_Task to complete:_
Images should be left out, and everything else in the listing reproduced exactly.

_Exercise data:_
== Segment start ==

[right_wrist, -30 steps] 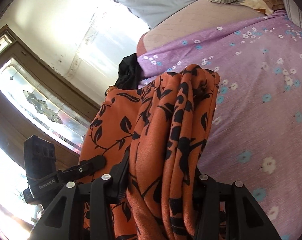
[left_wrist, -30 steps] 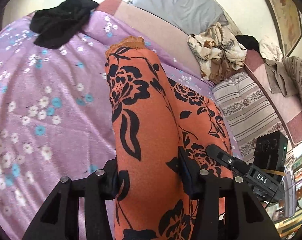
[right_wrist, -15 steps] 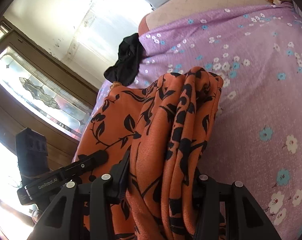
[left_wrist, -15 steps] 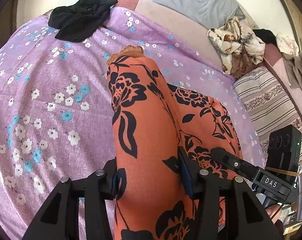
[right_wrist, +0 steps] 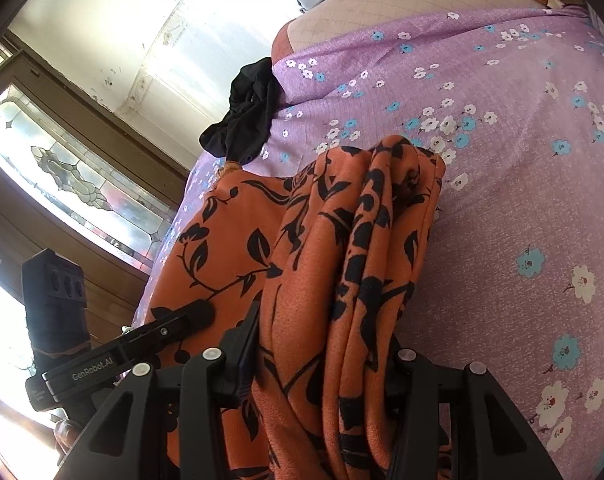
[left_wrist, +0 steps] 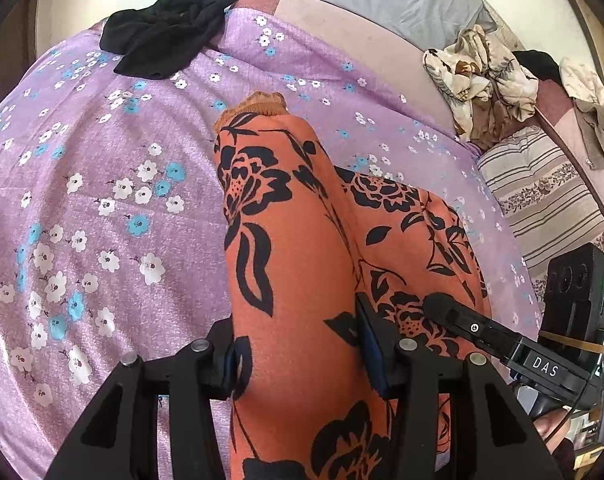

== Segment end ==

_Output for this task:_
[right_wrist, -30 steps] 
[left_wrist, -30 steps] 
[right_wrist, -15 steps] 
[left_wrist, -15 steps] 
[right_wrist, +0 steps] 
[left_wrist, +0 steps] 

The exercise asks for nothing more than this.